### Task objective
In your copy, reproduce each entry exactly and leave out the pictures.

Top of Listed entries

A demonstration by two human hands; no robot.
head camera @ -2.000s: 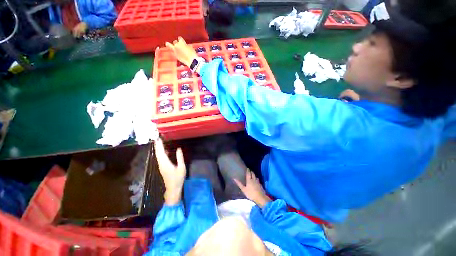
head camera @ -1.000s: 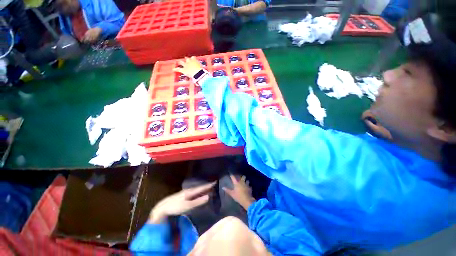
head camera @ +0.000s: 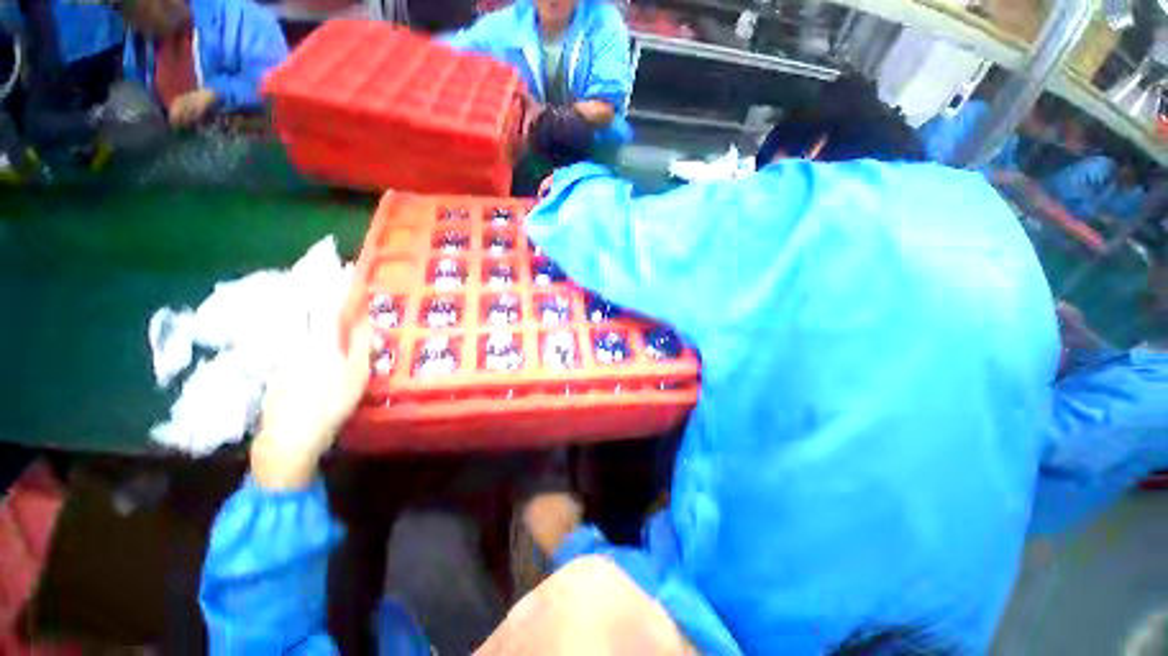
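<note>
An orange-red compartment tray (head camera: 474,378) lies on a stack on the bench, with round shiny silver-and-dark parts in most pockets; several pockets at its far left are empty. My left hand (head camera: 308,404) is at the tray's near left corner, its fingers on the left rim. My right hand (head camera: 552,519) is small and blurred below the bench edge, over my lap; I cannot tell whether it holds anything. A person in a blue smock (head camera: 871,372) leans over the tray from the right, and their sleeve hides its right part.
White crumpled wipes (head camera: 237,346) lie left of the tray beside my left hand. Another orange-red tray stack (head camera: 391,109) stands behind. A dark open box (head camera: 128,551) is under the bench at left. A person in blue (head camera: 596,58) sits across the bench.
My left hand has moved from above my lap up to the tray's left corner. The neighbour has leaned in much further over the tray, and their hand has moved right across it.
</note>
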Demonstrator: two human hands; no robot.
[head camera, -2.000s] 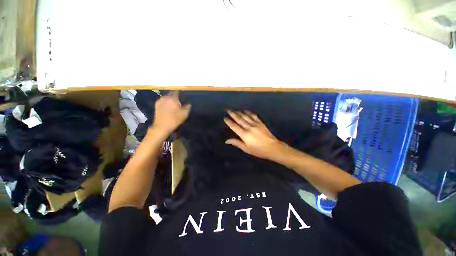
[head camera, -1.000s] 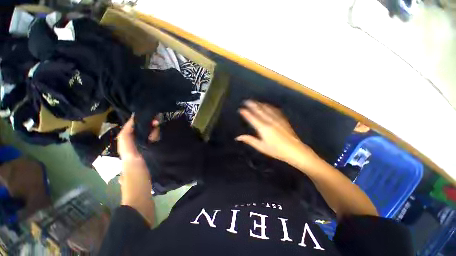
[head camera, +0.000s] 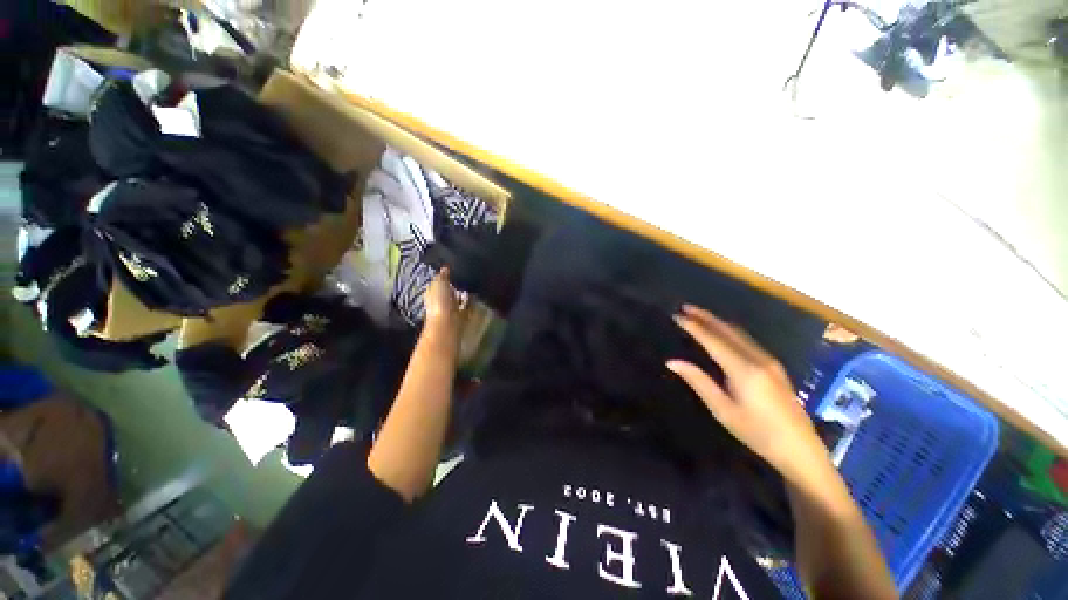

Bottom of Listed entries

### Output of the task
A demonstration by two human hands; no robot.
head camera @ -2.000s: 
head camera @ -1.000s: 
head camera @ +0.000s: 
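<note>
An orange-red compartment tray (head camera: 474,378) lies on a stack on the bench, with round shiny silver-and-dark parts in most pockets; several pockets at its far left are empty. My left hand (head camera: 308,404) is at the tray's near left corner, its fingers on the left rim. My right hand (head camera: 552,519) is small and blurred below the bench edge, over my lap; I cannot tell whether it holds anything. A person in a blue smock (head camera: 871,372) leans over the tray from the right, and their sleeve hides its right part.
White crumpled wipes (head camera: 237,346) lie left of the tray beside my left hand. Another orange-red tray stack (head camera: 391,109) stands behind. A dark open box (head camera: 128,551) is under the bench at left. A person in blue (head camera: 596,58) sits across the bench.
My left hand has moved from above my lap up to the tray's left corner. The neighbour has leaned in much further over the tray, and their hand has moved right across it.
</note>
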Demonstrator: two human hands; no robot.
[head camera, -2.000s] 
[head camera, -1.000s] 
[head camera, +0.000s] 

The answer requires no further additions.